Una ponencia técnica sobre la criticidad de los Equipos de Protección Respiratoria (EPR) y las severas consecuencias que enfrentan las empresas al adquirir productos no estandarizados, ofreció el Dr. José Valle, Jefe de SSOMAC del Instituto de Seguridad Minera (ISEM), integrante de la “Coalición por un Perú de Largo Aliento”. Durante su intervención, Valle enfatizó que la seguridad no puede depender de un ahorro mal gestionado en la logística, ya que la salud de los trabajadores está en juego.
El Dr. Valle recordó que, según la pirámide de efectividad de controles de riesgo, los equipos de protección personal representan la última línea de defensa. Explicó que si una organización no implementa medidas de eliminación, sustitución o controles de ingeniería para reducir el polvo, la vulnerabilidad del trabajador es absoluta si el EPR falla. El experto citó datos anatómicos impactantes: un pulmón humano posee entre 300 y 500 millones de alvéolos, lo que equivale a una superficie de contacto de hasta 100 metros cuadrados, un área inmensa expuesta si la barrera de protección es deficiente.
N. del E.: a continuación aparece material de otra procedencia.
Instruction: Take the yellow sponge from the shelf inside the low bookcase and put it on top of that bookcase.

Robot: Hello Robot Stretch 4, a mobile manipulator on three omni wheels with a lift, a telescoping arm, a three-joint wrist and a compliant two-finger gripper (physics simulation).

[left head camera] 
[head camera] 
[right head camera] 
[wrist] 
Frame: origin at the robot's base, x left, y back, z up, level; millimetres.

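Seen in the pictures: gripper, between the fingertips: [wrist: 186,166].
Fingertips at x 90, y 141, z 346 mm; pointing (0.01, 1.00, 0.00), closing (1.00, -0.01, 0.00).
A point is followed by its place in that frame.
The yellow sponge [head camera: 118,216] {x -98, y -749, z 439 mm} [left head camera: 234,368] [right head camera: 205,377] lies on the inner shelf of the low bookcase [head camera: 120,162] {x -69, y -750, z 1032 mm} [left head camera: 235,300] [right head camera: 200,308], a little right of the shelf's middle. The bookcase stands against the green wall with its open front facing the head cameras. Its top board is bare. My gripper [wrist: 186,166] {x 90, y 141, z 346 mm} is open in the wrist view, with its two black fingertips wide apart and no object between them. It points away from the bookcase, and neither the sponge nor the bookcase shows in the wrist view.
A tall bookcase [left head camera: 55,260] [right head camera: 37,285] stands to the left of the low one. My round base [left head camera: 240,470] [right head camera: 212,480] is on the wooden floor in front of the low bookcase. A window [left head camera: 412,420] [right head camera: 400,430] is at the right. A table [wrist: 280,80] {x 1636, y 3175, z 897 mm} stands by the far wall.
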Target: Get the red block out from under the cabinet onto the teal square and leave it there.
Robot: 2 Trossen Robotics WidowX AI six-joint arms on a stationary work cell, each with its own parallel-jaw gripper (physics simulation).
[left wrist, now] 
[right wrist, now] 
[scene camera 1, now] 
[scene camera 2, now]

Un punto central de la ponencia fue el riesgo específico en el sector minero, donde más de 230,000 trabajadores están expuestos a contaminantes. Valle señaló que trabajar a altitudes superiores a los 3,500 msnm altera las tasas de depositación de polvo y, sumado al trabajo físico pesado que consume hasta 4,500 calorías diarias, incrementa drásticamente la inhalación de partículas nocivas. En este entorno, el cumplimiento de estándares como la Ley N° 29783 y el DS 024-2016-EM es un imperativo ético. El especialista instó a las empresas a utilizar herramientas de gestión como la matriz IPERC para identificar peligros y evaluar riesgos de forma rigurosa.
Valle presentó evidencias sobre la peligrosidad de los equipos falsificados. Estudios en laboratorios como el NPPTL de NIOSH revelaron que el 95% de los componentes en ciertos respiradores adquiridos online eran fraudulentos y que cartuchos químicos falsos presentaron fugas masivas de agentes tóxicos en menos de cinco minutos.
Técnicamente, mientras los equipos originales usan tecnología Melt-Blown con carga electrostática para filtrar partículas mediante el «movimiento browniano» (modelado matemáticamente por Einstein), las imitaciones operan por bloqueo físico ineficiente. Peor aún, el uso de materiales de baja calidad provoca que el trabajador inhale micropartículas plásticas degradadas del propio equipo.
Valle también criticó los diseños con lazos a las orejas (ear loops), aclarando que biomecánicamente el pabellón auricular no soporta la tensión necesaria para un sellado hermético contra presiones negativas.
La ponencia advirtió que el suministro de imitaciones induce una «falsa sensación de seguridad». La SUNAFIL cataloga la falta de equipos certificados como una infacción muy grave, con multas que han llegado a las 50 UIT en casos recientes.
No obstante, la advertencia más grave fue sobre la responsabilidad penal. Según el Artículo 168-A del Código Penal, si se demuestra inobservancia de las normas de seguridad (como comprar imitaciones para ahorrar presupuesto), los gerentes de logística y administradores pueden enfrentar penas de 4 a 8 años de cárcel efectiva si ocurre una muerte o lesión grave.
Valle presentó el modelo del «Iceberg de costos», señalando que un ahorro del 30% en la orden de compra es una ilusión financiera. Los costos médicos, legales por responsabilidad civil (lucro cesante) y operativos por pérdida de personal experto superan con creces el precio de un equipo original.